- Directed by: Elmer Clifton
- Written by: Sherman L. Lowe
- Based on: Renfrew Rides the Range by Laurie York Erskine
- Produced by: Philip N. Krasne
- Starring: James Newill Jean Carmen Warren Hull
- Cinematography: Edward Linden
- Edited by: S. Roy Luby
- Production company: Criterion Pictures
- Distributed by: Monogram Pictures
- Release date: December 11, 1939;
- Running time: 65 minutes
- Country: United States
- Language: English

= Crashing Thru (1939 film) =

1939 film

Crashing Thru is a 1939 American northern action film directed by Elmer Clifton and starring James Newill, Jean Carmen and Warren Hull. It is based on the 1935 novel Renfrew Rides the Range, the seventh in the popular Renfrew of the Royal Mounted series by Laurie York Erskine.

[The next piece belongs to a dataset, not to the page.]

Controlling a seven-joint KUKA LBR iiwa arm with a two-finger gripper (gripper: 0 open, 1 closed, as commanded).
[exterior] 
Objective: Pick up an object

The film was shot at the Iverson Ranch and on location around Big Bear Lake in the San Bernardino Mountains of California. It was originally intended to be released by Grand National Pictures before being picked up for distribution by Monogram.

==Plot==
The steamship on which two Mountie officers are travelling is held up and robbed of its gold shipment. They pursue the gang up into the hills but are unable to detain them, They suspect one of the female passengers to be in on the job and arrest her. She turns out to be trying to recover the deeds to the mine that were cheated out of her father, but was double-crossed by the robbers.

==Cast==
- James Newill as Sergeant Renfrew
- Jean Carmen as 	Ann 'Angel' Chambers
- Warren Hull as Constable Kelly
- Milburn Stone as 	Delos Harrington
- Walter Byron as 	McClusky
- Stanley Blystone as 	Jim LaMont
- Robert Frazer as 	Dr. Smith
- Joseph W. Girard as 	Steamship Captain
- Dave O'Brien as 	Fred Chambers
- Earl Douglas as 	Slant Eye
- Ted Adams as Eskimo Pete
- Roy Barcroft as 	Green - Henchman

==Bibliography==
- Pitts, Michael R. Western Movies: A Guide to 5,105 Feature Films. McFarland, 2012.